Functional characterization of orbicularis oculi and extraocular muscles

Facial muscles are skeletal muscles that control facial expression. Sekulic-Jablanovic et al. characterize orbicularis oculi and extraocular muscles and find divergence in the expression of key molecules for muscle function between facial, extraocular, and quadriceps muscles.

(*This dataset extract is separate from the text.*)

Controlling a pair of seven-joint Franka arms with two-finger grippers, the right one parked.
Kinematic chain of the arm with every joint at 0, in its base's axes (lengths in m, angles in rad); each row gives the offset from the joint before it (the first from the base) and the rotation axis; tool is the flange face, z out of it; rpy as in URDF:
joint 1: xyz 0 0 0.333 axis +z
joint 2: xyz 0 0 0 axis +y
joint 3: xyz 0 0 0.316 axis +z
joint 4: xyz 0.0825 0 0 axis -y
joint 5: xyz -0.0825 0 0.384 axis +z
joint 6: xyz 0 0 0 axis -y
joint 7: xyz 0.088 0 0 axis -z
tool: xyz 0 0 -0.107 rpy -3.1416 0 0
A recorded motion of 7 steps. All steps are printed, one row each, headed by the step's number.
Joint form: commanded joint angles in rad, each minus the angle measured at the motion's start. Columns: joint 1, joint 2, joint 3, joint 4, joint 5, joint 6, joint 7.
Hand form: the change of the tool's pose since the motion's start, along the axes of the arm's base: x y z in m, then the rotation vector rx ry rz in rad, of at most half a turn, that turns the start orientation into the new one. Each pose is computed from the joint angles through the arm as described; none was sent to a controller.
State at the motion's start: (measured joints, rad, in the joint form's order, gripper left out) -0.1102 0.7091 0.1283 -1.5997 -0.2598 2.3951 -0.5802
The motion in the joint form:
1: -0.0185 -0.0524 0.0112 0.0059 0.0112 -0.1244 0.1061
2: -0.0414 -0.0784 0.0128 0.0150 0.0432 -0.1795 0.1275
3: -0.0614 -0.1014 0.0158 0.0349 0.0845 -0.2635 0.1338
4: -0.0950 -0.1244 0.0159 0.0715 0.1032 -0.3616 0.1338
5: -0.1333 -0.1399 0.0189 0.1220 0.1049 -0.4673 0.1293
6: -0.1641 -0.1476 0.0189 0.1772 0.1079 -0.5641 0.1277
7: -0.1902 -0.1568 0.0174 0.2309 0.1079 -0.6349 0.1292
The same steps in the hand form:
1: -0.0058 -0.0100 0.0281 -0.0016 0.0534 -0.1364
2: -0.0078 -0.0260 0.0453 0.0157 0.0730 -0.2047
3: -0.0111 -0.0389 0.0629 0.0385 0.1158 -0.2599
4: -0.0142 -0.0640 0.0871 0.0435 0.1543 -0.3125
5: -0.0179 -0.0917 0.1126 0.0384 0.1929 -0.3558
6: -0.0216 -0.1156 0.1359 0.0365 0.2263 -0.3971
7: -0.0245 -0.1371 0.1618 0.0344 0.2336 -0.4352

The orbicularis oculi are the sphincter muscles of the eyelids and are involved in modulating facial expression. They differ from both limb and extraocular muscles (EOMs) in their histology and biochemistry. Weakness of the orbicularis oculi muscles is a feature of neuromuscular disorders affecting the neuromuscular junction, and weakness of facial muscles and ptosis have also been described in patients with mutations in the ryanodine receptor gene. Here, we investigate human orbicularis oculi muscles and find that they are functionally more similar to quadriceps than to EOMs in terms of excitation–contraction coupling components. In particular, they do not express the cardiac isoform of the dihydropyridine receptor, which we find to be highly expressed in EOMs where it is likely responsible for the large depolarization-induced calcium influx. We further show that human orbicularis oculi and EOMs express high levels of utrophin and low levels of dystrophin, whereas quadriceps express dystrophin and low levels of utrophin. The results of this study highlight the notion that myotubes obtained by explanting satellite cells from different muscles are not functionally identical and retain the physiological characteristics of their muscle of origin. Furthermore, our results indicate that sparing of facial and EOMs in patients with Duchenne muscular dystrophy is the result of the higher levels of utrophin expression.